Oh I think I see the problem. The probe that the cvmfs-servermon geo test uses happens to have cvmfs-stratum-one.cern.ch in its test query, and that's in the range of addresses that disappeared from the maxmind DB. That was probably a bad choice. If you replace your `hostname -f` with cvmfs-stratum-one.cern.ch do you see the failure? Can you find an older copy of /var/lib/cvmfs-server/geo/GeoLite2-City.mmdb to install on your stratum 1 until the fixed one comes out on Friday?

You had cvmfs-stratum-one.cern.ch in the list of servers to sort, and in that case the geo api just assumes it is far away (that's why 2 is on the end of your list) but the cvmfs-servermon geo probe uses it also as the reference address (after the /geo/`, before the list of stratum 1s) and that is required to be able to be in the database.

Oh yeah:

$ curl http://localhost/cvmfs/containers.computecanada.ca/api/v1.0/geo/cvmfs-stratum-one.cern.ch/cvmfs-s1fnal.opensciencegrid.org,cvmfs-stratum-one.cern.ch,cvmfs-stratum-one.ihep.ac.cn,cvmfs-s1-arbutus.computecanada.ca,cvmfs-s1-beluga.computecanada.ca,`hostname -f`
Bad Request: remote addr not found in database

$ curl http://localhost/cvmfs/containers.computecanada.ca/api/v1.0/geo/`hostname -f`/cvmfs-s1fnal.opensciencegrid.org,cvmfs-stratum-one.cern.ch,cvmfs-stratum-one.ihep.ac.cn,cvmfs-s1-arbutus.computecanada.ca,cvmfs-s1-beluga.computecanada.ca,`hostname -f`
6,5,1,4,3,2

This was also more confusing due to cvmfs/cvmfs#3255 since normally I would just test with an arbitrary proxy string but that didn't work anymore.
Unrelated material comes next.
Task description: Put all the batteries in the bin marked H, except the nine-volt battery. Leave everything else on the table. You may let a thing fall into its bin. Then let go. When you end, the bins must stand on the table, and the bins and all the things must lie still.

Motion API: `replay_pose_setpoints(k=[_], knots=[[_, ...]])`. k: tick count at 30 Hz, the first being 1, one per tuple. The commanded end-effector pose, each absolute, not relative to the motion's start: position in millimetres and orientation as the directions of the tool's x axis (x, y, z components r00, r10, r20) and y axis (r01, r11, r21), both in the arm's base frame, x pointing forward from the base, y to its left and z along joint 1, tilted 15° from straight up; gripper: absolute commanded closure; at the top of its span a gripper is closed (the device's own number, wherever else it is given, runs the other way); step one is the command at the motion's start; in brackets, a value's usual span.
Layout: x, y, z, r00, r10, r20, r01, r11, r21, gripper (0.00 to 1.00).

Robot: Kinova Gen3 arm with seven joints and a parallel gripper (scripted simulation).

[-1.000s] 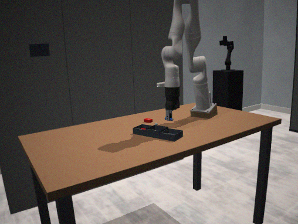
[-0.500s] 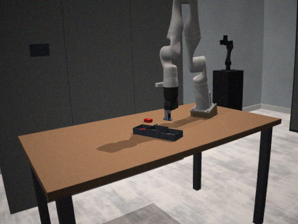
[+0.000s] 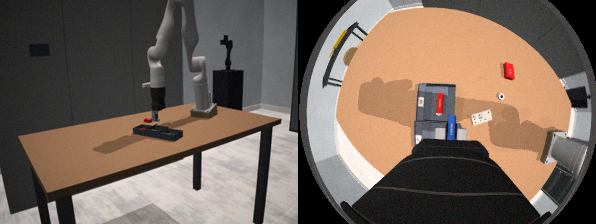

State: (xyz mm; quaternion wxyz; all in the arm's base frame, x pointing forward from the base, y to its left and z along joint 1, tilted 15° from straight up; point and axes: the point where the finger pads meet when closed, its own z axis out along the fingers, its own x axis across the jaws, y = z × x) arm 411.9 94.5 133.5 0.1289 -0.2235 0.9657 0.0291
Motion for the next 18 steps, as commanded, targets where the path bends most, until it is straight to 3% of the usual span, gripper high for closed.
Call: replay_pose_setpoints(k=[1,7,18], knots=[[431,78,135,-0.878,-0.4,-0.263,-0.414,0.91,-0.004,0.69],[460,61,141,-0.878,-0.4,-0.264,-0.414,0.91,-0.005,0.69],[460,59,140,-0.878,-0.4,-0.264,-0.414,0.91,-0.005,0.69]])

I don't have an older copy of the mmdb but we can wait until Friday. For some reason only one s1 server is affected and it seems to be fine aside from the geoapi monitoring.

The other s1 doesn't have an older copy of the mmdb?

It must have cleared up with a geodb update.